→ WORK ORDER
How many lines in the data below contain the string "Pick"? State that number only.

Dataset records
____________________
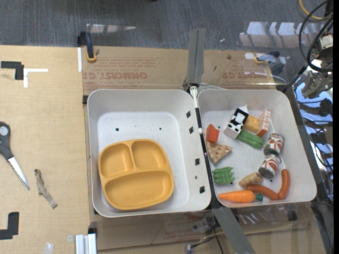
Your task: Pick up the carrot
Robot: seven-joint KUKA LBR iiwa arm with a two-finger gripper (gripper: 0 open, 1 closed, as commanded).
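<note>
1. Two white bins: the right bin [241, 95] as landmark, the left bin [137, 103] touching its left wall.
2. One carrot [238, 196], orange with a green stub, lying flat against the right bin's near wall, roughly mid-way along it, stub end toward the right.
3. One red sausage [284, 184], curved, in the right bin's near right corner - its low end just beside the carrot's stub.
4. One tan lump [249, 180] just behind the carrot, close to the sausage.
5. Two small cans [274, 143] [268, 166], red and white, along the right bin's right side, one behind the other.
6. One green pea pod [222, 174] and one triangular cracker [218, 152] by the right bin's left wall, the cracker farther back.
7. One red wedge [212, 133] farther back again along that left wall.
8. In the right bin's middle and far part, crowded together: one cow-patterned carton [237, 123], one green vegetable [250, 138], one yellow block [252, 124], one pink-and-white packet [264, 119].
9. One yellow divided plate [135, 173], three compartments, in the left bin - well left of the right bin's wall.
10. One gripper [317, 82], outside the right bin past its far right corner, well apart from the carrot; open or closed, cannot tell.
</note>
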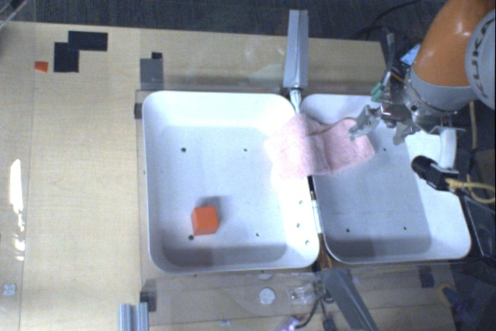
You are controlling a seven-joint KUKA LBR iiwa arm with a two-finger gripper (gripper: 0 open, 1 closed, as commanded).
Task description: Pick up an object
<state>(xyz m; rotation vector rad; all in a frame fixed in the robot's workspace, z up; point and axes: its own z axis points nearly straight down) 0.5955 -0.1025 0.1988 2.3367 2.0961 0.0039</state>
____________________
→ COMPLETED EXERCISE
2